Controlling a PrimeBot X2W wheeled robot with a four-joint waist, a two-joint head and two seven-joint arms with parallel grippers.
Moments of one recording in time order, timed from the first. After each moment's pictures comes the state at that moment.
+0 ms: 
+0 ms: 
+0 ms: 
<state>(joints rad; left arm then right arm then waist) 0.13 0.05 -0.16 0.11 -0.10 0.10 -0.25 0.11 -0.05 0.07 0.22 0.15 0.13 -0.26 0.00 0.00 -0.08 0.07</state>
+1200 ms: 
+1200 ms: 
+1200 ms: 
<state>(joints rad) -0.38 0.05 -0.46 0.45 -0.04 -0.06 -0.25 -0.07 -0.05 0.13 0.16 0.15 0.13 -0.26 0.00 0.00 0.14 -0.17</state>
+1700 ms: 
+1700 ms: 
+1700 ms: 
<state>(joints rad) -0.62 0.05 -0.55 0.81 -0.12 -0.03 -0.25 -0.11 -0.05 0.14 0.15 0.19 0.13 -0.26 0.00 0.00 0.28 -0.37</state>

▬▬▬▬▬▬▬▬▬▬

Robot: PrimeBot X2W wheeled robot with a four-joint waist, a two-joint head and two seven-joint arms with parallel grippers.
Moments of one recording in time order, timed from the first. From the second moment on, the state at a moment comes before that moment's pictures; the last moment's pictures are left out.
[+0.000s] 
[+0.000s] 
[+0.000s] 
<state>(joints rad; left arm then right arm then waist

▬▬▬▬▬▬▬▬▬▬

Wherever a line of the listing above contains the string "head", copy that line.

**TASK OUTPUT:**
Controlling a PrimeBot X2W wheeled robot with a four-joint waist, a two-joint head and two seven-joint arms with parallel grippers.
Robot: PrimeBot X2W wheeled robot with a four-joint waist, a two-joint head and two seven-joint arms with parallel grippers.

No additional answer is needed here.